Aim of the task: Print out the full listing exactly as it reads.

━━━━━━━━━━━━━━━━

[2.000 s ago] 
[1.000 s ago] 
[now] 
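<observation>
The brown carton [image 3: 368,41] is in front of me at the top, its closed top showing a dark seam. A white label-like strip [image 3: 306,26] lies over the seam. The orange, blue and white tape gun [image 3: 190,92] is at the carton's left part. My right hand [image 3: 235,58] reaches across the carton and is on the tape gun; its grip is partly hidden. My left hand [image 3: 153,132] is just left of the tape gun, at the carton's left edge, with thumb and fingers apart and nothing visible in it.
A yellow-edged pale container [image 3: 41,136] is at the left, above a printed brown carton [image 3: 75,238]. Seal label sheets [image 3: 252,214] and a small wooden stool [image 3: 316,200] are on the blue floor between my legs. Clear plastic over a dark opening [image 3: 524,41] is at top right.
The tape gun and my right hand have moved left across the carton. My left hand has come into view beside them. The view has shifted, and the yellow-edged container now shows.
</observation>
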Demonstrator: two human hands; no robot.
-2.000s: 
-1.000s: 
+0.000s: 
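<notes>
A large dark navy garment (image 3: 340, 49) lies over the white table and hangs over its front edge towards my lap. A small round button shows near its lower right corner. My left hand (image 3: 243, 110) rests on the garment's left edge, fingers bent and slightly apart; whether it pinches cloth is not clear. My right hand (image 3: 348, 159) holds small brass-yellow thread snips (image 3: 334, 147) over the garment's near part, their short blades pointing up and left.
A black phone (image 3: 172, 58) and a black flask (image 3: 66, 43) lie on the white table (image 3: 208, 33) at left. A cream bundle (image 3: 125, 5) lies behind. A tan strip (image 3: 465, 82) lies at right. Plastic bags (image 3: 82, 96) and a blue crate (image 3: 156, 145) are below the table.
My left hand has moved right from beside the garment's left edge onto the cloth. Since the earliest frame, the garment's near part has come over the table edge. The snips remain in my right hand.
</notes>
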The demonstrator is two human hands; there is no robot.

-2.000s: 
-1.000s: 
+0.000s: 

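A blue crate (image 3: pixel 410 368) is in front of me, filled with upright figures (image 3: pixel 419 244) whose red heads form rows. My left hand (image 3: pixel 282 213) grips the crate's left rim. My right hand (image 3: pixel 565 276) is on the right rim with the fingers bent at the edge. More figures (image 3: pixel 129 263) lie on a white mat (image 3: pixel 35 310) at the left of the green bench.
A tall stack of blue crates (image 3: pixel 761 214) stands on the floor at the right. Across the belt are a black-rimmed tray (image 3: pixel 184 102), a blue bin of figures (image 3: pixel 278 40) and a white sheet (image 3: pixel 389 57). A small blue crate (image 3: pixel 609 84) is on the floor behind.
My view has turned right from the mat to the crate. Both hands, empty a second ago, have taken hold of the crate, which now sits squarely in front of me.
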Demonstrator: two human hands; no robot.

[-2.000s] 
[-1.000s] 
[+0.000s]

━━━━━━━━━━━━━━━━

Exercise response:
[2.000 s ago] 
[1.000 s ago] 
[now] 
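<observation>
The brown carton [image 3: 368,41] is in front of me at the top, its closed top showing a dark seam. A white label-like strip [image 3: 306,26] lies over the seam. The orange, blue and white tape gun [image 3: 190,92] is at the carton's left part. My right hand [image 3: 235,58] reaches across the carton and is on the tape gun; its grip is partly hidden. My left hand [image 3: 153,132] is just left of the tape gun, at the carton's left edge, with thumb and fingers apart and nothing visible in it.
A yellow-edged pale container [image 3: 41,136] is at the left, above a printed brown carton [image 3: 75,238]. Seal label sheets [image 3: 252,214] and a small wooden stool [image 3: 316,200] are on the blue floor between my legs. Clear plastic over a dark opening [image 3: 524,41] is at top right.
The tape gun and my right hand have moved left across the carton. My left hand has come into view beside them. The view has shifted, and the yellow-edged container now shows.
</observation>
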Demonstrator: two human hands; no robot.
-2.000s: 
-1.000s: 
+0.000s: 
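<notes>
A large dark navy garment (image 3: 340, 49) lies over the white table and hangs over its front edge towards my lap. A small round button shows near its lower right corner. My left hand (image 3: 243, 110) rests on the garment's left edge, fingers bent and slightly apart; whether it pinches cloth is not clear. My right hand (image 3: 348, 159) holds small brass-yellow thread snips (image 3: 334, 147) over the garment's near part, their short blades pointing up and left.
A black phone (image 3: 172, 58) and a black flask (image 3: 66, 43) lie on the white table (image 3: 208, 33) at left. A cream bundle (image 3: 125, 5) lies behind. A tan strip (image 3: 465, 82) lies at right. Plastic bags (image 3: 82, 96) and a blue crate (image 3: 156, 145) are below the table.
My left hand has moved right from beside the garment's left edge onto the cloth. Since the earliest frame, the garment's near part has come over the table edge. The snips remain in my right hand.
</notes>
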The demonstrator is two human hands; there is no robot.

-2.000s: 
-1.000s: 
+0.000s: 

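A blue crate (image 3: pixel 410 368) is in front of me, filled with upright figures (image 3: pixel 419 244) whose red heads form rows. My left hand (image 3: pixel 282 213) grips the crate's left rim. My right hand (image 3: pixel 565 276) is on the right rim with the fingers bent at the edge. More figures (image 3: pixel 129 263) lie on a white mat (image 3: pixel 35 310) at the left of the green bench.
A tall stack of blue crates (image 3: pixel 761 214) stands on the floor at the right. Across the belt are a black-rimmed tray (image 3: pixel 184 102), a blue bin of figures (image 3: pixel 278 40) and a white sheet (image 3: pixel 389 57). A small blue crate (image 3: pixel 609 84) is on the floor behind.
My view has turned right from the mat to the crate. Both hands, empty a second ago, have taken hold of the crate, which now sits squarely in front of me.
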Demonstrator: two human hands; no robot.

[-2.000s] 
[-1.000s] 
[+0.000s]

The exercise requires no additional content.